Lebesgue measurable set that is not a Borel measurable set

exact duplicate of Lebesgue measurable but not Borel measurable

BUT! can you please translate Miguel's answer and expand it with a formal proof? I'm totally stuck...

In short: Is there a Lebesgue measurable set that is not Borel measurable?

They are an order of magnitude apart so there should be plenty examples, but all I can find is "add a Lebesgue-zero measure set to a Borel measurable set such that it becomes non-Borel-measurable". But what kind of zero measure set fulfills such a property?

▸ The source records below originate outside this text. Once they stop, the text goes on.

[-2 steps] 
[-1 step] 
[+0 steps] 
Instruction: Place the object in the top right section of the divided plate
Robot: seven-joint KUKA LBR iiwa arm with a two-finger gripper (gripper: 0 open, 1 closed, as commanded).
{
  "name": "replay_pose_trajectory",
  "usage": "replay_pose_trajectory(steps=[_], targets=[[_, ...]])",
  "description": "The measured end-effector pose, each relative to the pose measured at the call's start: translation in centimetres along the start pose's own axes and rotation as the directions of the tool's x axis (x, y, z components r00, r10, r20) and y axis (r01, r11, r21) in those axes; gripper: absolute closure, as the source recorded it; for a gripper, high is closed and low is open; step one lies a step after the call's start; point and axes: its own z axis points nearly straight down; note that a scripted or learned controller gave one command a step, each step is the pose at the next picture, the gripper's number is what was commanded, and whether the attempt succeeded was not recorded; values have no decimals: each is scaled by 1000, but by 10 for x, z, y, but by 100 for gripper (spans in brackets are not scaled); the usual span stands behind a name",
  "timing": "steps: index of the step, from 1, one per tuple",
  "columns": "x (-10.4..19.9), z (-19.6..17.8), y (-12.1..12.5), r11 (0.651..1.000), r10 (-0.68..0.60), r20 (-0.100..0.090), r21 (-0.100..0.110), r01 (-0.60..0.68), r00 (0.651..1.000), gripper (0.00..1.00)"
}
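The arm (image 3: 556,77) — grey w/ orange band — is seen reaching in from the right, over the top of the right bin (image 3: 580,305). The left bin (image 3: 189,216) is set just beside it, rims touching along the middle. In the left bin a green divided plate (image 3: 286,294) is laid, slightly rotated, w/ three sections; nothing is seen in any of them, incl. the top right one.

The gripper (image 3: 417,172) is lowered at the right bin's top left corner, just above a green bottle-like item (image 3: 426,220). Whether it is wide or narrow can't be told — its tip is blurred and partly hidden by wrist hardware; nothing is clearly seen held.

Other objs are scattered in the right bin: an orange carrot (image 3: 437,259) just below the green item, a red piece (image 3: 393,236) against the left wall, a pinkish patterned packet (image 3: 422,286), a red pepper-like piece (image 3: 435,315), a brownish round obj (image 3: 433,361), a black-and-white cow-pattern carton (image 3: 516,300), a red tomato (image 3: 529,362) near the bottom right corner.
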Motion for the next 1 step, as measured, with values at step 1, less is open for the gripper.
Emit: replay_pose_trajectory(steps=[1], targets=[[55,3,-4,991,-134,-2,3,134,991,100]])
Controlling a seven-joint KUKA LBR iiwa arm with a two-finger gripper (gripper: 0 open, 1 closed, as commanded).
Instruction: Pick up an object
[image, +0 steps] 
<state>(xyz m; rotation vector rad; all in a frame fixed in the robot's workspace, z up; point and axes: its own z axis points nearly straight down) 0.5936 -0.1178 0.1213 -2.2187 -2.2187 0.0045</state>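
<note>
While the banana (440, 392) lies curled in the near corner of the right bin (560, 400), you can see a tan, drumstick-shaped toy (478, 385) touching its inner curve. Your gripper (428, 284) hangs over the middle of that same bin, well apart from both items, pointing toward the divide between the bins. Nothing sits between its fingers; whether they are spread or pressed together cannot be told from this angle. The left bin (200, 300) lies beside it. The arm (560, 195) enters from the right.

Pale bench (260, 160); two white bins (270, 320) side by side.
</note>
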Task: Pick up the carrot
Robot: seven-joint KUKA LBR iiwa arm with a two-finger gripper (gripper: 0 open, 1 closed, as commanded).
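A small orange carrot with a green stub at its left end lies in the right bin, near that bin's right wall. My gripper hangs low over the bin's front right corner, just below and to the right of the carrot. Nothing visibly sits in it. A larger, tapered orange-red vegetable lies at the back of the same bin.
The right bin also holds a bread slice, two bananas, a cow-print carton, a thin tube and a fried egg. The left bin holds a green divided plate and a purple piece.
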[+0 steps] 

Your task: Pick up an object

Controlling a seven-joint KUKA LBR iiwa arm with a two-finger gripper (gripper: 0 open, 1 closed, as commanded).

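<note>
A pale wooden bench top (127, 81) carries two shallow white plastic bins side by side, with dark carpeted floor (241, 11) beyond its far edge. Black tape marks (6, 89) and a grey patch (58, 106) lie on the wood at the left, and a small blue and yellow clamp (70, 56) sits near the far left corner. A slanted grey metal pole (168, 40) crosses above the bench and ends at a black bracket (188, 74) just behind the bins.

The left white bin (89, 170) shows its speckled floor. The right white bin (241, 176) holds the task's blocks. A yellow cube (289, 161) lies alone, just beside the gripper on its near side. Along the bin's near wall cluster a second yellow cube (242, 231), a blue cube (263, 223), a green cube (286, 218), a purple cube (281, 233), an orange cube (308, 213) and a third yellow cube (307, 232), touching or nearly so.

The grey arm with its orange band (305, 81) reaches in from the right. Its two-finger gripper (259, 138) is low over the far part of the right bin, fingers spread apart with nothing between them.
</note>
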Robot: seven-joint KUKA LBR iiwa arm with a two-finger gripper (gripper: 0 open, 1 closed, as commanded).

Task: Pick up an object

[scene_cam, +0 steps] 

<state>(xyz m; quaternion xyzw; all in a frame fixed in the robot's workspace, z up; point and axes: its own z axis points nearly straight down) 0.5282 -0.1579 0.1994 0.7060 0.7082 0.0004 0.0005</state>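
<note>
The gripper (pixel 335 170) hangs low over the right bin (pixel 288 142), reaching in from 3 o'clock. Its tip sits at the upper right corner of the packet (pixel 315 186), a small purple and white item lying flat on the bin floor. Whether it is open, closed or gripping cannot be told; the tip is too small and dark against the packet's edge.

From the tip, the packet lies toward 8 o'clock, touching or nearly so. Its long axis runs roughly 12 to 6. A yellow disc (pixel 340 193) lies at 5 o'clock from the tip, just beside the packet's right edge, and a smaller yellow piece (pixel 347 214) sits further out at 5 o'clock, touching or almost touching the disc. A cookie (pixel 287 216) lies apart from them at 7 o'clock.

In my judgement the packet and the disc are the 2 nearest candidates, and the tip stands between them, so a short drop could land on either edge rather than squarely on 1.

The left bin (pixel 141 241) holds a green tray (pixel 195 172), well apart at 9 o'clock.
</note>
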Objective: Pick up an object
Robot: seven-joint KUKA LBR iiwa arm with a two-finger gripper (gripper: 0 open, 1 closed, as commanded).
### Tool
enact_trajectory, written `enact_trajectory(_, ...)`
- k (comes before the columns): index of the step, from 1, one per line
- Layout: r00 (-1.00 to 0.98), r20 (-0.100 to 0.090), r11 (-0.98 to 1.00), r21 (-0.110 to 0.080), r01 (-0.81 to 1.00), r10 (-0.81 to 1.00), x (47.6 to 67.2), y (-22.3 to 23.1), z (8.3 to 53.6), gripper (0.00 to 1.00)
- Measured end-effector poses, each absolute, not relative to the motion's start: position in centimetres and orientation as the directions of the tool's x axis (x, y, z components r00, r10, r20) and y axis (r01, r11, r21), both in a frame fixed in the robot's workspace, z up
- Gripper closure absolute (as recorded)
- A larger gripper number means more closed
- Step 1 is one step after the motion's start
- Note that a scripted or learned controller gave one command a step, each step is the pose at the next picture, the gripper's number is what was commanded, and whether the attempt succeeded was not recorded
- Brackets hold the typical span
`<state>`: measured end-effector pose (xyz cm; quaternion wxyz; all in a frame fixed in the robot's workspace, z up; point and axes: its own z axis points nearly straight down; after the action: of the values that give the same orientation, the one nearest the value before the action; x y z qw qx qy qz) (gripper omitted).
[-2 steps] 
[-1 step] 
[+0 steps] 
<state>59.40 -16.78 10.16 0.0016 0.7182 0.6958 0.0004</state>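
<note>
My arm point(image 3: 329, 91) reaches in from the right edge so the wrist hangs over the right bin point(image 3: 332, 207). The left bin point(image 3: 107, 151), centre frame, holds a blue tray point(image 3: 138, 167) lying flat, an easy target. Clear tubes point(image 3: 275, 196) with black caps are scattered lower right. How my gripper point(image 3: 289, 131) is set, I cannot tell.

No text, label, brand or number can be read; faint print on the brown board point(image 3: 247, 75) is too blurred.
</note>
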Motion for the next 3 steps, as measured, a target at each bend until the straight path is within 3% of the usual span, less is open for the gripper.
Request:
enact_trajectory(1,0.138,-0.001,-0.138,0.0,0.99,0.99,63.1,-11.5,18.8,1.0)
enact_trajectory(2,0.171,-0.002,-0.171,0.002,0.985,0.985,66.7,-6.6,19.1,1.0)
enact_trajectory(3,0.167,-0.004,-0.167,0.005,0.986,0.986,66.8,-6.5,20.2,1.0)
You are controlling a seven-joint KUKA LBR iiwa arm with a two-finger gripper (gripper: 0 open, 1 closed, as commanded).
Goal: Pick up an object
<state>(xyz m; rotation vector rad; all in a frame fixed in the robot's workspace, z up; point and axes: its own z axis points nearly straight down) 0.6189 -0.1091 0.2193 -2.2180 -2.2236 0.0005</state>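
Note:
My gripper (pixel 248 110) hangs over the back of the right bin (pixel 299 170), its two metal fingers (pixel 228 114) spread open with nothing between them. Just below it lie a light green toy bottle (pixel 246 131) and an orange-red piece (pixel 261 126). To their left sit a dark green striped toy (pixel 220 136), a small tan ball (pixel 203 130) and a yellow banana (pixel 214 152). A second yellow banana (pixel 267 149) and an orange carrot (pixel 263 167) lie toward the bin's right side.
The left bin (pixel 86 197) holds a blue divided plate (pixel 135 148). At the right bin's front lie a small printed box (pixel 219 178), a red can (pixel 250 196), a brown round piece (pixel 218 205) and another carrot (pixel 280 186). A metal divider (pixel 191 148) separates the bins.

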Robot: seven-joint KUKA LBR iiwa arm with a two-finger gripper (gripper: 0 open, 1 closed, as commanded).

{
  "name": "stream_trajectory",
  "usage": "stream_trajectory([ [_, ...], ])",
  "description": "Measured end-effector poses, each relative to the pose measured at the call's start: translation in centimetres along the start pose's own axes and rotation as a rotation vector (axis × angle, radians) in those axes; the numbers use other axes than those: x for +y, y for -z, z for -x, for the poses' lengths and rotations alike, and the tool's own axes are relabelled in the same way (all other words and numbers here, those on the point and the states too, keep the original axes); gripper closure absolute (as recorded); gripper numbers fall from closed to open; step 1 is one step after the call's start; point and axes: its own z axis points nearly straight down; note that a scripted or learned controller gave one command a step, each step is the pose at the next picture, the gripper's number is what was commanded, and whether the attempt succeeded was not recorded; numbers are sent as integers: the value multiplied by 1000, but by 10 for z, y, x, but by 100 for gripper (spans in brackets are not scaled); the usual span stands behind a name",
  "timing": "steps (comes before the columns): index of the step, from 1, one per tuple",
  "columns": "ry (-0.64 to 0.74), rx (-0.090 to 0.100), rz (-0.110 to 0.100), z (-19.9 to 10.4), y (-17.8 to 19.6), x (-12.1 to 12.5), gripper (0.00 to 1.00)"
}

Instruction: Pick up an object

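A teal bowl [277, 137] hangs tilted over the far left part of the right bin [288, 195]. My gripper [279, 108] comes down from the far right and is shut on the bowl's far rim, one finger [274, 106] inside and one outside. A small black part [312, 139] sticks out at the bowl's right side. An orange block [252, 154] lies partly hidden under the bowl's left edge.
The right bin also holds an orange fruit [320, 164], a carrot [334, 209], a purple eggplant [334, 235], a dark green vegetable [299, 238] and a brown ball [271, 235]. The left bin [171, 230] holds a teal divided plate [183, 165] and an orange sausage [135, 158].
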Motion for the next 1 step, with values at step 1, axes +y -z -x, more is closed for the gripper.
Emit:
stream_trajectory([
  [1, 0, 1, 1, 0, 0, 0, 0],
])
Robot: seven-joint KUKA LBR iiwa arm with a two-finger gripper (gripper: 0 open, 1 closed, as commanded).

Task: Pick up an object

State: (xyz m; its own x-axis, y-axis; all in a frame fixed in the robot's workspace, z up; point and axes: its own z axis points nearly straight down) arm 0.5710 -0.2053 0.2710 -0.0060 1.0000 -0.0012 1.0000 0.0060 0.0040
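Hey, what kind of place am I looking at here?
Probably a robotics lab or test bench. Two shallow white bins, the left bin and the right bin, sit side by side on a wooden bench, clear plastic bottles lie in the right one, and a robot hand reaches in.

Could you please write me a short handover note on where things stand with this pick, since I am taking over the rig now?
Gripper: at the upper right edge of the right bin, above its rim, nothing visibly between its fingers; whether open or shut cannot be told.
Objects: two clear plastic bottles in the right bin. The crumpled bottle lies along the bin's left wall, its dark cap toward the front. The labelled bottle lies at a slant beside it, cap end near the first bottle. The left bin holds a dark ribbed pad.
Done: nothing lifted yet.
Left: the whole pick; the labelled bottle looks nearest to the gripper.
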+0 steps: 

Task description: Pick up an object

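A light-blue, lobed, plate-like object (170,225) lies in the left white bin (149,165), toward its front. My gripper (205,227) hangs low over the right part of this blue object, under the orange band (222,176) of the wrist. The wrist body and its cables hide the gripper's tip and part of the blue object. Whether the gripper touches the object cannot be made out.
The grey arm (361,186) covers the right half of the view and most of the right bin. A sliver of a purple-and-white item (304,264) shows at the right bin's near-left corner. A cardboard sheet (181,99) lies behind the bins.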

Let $\phi(x)$ be the Cantor function, which is non-decreasing continuous function on the unit interval $\mathcal{U}_{(0,1)}$. Define $\psi(x) = x + \phi(x)$, which is an increasing continuous function $\psi: [0,1] \to [0,2]$, and hence for every $y \in [0,2]$, there exists a unique $x \in [0,1]$, such that $y = \psi(x)$. Thus $\psi$ and $\psi^{-1}$ maps Borel sets into Borel sets.

Now choose a non Borel subset $S \subseteq \psi(C)$. Its preimage $\psi^{-1}(S)$ must be Lebesgue measurable, as a subset of Cantor set, but it is not Borel measurable, as a topological mapping of a non-Borel subset.